PROBLEM DETAILS — Extract the full listing below without altering a single character.

MATERIAL PROVIDED —
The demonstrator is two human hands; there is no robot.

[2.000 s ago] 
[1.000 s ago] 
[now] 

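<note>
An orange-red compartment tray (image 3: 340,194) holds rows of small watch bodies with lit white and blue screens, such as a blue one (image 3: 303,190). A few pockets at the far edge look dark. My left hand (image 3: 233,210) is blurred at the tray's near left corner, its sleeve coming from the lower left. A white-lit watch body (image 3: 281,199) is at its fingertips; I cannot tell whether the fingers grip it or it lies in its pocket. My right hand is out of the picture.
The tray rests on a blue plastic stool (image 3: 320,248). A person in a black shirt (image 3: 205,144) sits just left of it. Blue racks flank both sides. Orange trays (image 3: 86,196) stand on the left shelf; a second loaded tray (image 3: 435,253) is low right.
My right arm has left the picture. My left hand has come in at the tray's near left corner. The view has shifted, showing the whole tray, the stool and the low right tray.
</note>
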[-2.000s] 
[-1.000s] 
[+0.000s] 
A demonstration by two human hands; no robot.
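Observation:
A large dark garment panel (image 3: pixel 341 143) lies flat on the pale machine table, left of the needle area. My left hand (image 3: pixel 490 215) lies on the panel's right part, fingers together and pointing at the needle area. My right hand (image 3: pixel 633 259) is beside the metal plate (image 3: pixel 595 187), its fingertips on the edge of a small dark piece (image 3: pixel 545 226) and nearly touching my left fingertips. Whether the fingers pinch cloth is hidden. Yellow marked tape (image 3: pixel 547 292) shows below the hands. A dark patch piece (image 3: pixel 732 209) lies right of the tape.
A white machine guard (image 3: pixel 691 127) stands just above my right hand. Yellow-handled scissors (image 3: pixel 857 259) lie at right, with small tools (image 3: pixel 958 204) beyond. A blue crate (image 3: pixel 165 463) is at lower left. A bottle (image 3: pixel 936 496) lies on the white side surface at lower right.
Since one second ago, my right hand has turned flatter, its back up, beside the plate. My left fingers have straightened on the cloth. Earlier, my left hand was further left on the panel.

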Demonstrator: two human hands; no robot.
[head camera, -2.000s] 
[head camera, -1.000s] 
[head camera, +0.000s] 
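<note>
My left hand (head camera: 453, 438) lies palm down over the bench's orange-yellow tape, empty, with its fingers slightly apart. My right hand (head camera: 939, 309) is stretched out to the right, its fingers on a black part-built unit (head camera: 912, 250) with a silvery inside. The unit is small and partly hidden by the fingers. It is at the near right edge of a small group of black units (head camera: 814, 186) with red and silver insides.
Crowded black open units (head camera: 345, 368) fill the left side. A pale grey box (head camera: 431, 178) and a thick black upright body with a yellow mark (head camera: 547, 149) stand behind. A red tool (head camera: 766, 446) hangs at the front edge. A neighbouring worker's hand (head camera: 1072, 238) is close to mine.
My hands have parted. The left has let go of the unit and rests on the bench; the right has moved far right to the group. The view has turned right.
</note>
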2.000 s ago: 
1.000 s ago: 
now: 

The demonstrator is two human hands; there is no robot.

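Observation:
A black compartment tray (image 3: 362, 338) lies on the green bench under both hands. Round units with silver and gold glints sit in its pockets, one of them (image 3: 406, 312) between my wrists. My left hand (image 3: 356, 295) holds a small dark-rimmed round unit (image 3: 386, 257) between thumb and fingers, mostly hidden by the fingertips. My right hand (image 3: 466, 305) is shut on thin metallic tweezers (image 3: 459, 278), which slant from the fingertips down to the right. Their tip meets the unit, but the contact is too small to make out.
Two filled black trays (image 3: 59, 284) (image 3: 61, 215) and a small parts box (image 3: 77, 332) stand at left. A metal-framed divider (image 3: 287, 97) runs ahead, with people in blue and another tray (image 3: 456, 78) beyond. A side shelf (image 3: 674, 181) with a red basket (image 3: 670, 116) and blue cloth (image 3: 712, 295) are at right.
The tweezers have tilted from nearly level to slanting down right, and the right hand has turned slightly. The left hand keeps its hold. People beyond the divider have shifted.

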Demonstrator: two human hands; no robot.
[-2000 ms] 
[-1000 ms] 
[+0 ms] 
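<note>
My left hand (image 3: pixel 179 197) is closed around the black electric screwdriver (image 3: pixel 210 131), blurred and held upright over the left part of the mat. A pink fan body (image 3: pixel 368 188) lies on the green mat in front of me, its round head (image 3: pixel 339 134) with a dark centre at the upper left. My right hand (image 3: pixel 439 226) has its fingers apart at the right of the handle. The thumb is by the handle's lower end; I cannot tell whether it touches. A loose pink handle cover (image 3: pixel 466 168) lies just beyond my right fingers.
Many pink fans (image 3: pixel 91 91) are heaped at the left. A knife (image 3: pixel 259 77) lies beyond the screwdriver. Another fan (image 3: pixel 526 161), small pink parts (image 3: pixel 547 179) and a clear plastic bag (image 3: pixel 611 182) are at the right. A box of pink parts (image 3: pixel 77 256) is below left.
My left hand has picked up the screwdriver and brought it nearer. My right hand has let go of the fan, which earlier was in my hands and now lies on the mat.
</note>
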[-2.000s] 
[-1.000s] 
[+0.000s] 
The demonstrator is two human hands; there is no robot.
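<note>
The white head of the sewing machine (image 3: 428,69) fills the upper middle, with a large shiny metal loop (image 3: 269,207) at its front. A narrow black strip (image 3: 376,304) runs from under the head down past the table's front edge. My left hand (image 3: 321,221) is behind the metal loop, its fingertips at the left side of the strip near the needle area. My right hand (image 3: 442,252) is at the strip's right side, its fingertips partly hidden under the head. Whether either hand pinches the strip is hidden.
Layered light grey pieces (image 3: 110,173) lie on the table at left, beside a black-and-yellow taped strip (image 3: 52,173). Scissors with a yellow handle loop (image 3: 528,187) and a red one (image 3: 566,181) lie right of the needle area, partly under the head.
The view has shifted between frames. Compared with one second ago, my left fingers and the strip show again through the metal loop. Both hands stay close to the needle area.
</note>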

OUTPUT OF THE EXERCISE —
The demonstrator is two human hands; there is no robot.

[2.000 s ago] 
[1.000 s ago] 
[now] 

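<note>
An orange-red compartment tray (image 3: 340,194) holds rows of small watch bodies with lit white and blue screens, such as a blue one (image 3: 303,190). A few pockets at the far edge look dark. My left hand (image 3: 233,210) is blurred at the tray's near left corner, its sleeve coming from the lower left. A white-lit watch body (image 3: 281,199) is at its fingertips; I cannot tell whether the fingers grip it or it lies in its pocket. My right hand is out of the picture.
The tray rests on a blue plastic stool (image 3: 320,248). A person in a black shirt (image 3: 205,144) sits just left of it. Blue racks flank both sides. Orange trays (image 3: 86,196) stand on the left shelf; a second loaded tray (image 3: 435,253) is low right.
My right arm has left the picture. My left hand has come in at the tray's near left corner. The view has shifted, showing the whole tray, the stool and the low right tray.
</note>
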[-2.000s] 
[-1.000s] 
[+0.000s] 
A demonstration by two human hands; no robot.
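Observation:
A large dark garment panel (image 3: pixel 341 143) lies flat on the pale machine table, left of the needle area. My left hand (image 3: pixel 490 215) lies on the panel's right part, fingers together and pointing at the needle area. My right hand (image 3: pixel 633 259) is beside the metal plate (image 3: pixel 595 187), its fingertips on the edge of a small dark piece (image 3: pixel 545 226) and nearly touching my left fingertips. Whether the fingers pinch cloth is hidden. Yellow marked tape (image 3: pixel 547 292) shows below the hands. A dark patch piece (image 3: pixel 732 209) lies right of the tape.
A white machine guard (image 3: pixel 691 127) stands just above my right hand. Yellow-handled scissors (image 3: pixel 857 259) lie at right, with small tools (image 3: pixel 958 204) beyond. A blue crate (image 3: pixel 165 463) is at lower left. A bottle (image 3: pixel 936 496) lies on the white side surface at lower right.
Since one second ago, my right hand has turned flatter, its back up, beside the plate. My left fingers have straightened on the cloth. Earlier, my left hand was further left on the panel.
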
Demonstrator: two human hands; no robot.
[head camera, -2.000s] 
[head camera, -1.000s] 
[head camera, +0.000s] 
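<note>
My left hand (head camera: 453, 438) lies palm down over the bench's orange-yellow tape, empty, with its fingers slightly apart. My right hand (head camera: 939, 309) is stretched out to the right, its fingers on a black part-built unit (head camera: 912, 250) with a silvery inside. The unit is small and partly hidden by the fingers. It is at the near right edge of a small group of black units (head camera: 814, 186) with red and silver insides.
Crowded black open units (head camera: 345, 368) fill the left side. A pale grey box (head camera: 431, 178) and a thick black upright body with a yellow mark (head camera: 547, 149) stand behind. A red tool (head camera: 766, 446) hangs at the front edge. A neighbouring worker's hand (head camera: 1072, 238) is close to mine.
My hands have parted. The left has let go of the unit and rests on the bench; the right has moved far right to the group. The view has turned right.
</note>
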2.000 s ago: 
1.000 s ago: 
now: 

The demonstrator is two human hands; there is no robot.

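Observation:
A black compartment tray (image 3: 362, 338) lies on the green bench under both hands. Round units with silver and gold glints sit in its pockets, one of them (image 3: 406, 312) between my wrists. My left hand (image 3: 356, 295) holds a small dark-rimmed round unit (image 3: 386, 257) between thumb and fingers, mostly hidden by the fingertips. My right hand (image 3: 466, 305) is shut on thin metallic tweezers (image 3: 459, 278), which slant from the fingertips down to the right. Their tip meets the unit, but the contact is too small to make out.
Two filled black trays (image 3: 59, 284) (image 3: 61, 215) and a small parts box (image 3: 77, 332) stand at left. A metal-framed divider (image 3: 287, 97) runs ahead, with people in blue and another tray (image 3: 456, 78) beyond. A side shelf (image 3: 674, 181) with a red basket (image 3: 670, 116) and blue cloth (image 3: 712, 295) are at right.
The tweezers have tilted from nearly level to slanting down right, and the right hand has turned slightly. The left hand keeps its hold. People beyond the divider have shifted.
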
Demonstrator: two human hands; no robot.
[-2000 ms] 
[-1000 ms] 
[+0 ms] 
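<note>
My left hand (image 3: pixel 179 197) is closed around the black electric screwdriver (image 3: pixel 210 131), blurred and held upright over the left part of the mat. A pink fan body (image 3: pixel 368 188) lies on the green mat in front of me, its round head (image 3: pixel 339 134) with a dark centre at the upper left. My right hand (image 3: pixel 439 226) has its fingers apart at the right of the handle. The thumb is by the handle's lower end; I cannot tell whether it touches. A loose pink handle cover (image 3: pixel 466 168) lies just beyond my right fingers.
Many pink fans (image 3: pixel 91 91) are heaped at the left. A knife (image 3: pixel 259 77) lies beyond the screwdriver. Another fan (image 3: pixel 526 161), small pink parts (image 3: pixel 547 179) and a clear plastic bag (image 3: pixel 611 182) are at the right. A box of pink parts (image 3: pixel 77 256) is below left.
My left hand has picked up the screwdriver and brought it nearer. My right hand has let go of the fan, which earlier was in my hands and now lies on the mat.
</note>
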[-2.000s] 
[-1.000s] 
[+0.000s] 
The demonstrator is two human hands; there is no robot.
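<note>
The white head of the sewing machine (image 3: 428,69) fills the upper middle, with a large shiny metal loop (image 3: 269,207) at its front. A narrow black strip (image 3: 376,304) runs from under the head down past the table's front edge. My left hand (image 3: 321,221) is behind the metal loop, its fingertips at the left side of the strip near the needle area. My right hand (image 3: 442,252) is at the strip's right side, its fingertips partly hidden under the head. Whether either hand pinches the strip is hidden.
Layered light grey pieces (image 3: 110,173) lie on the table at left, beside a black-and-yellow taped strip (image 3: 52,173). Scissors with a yellow handle loop (image 3: 528,187) and a red one (image 3: 566,181) lie right of the needle area, partly under the head.
The view has shifted between frames. Compared with one second ago, my left fingers and the strip show again through the metal loop. Both hands stay close to the needle area.
</note>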

The answer given here is complete.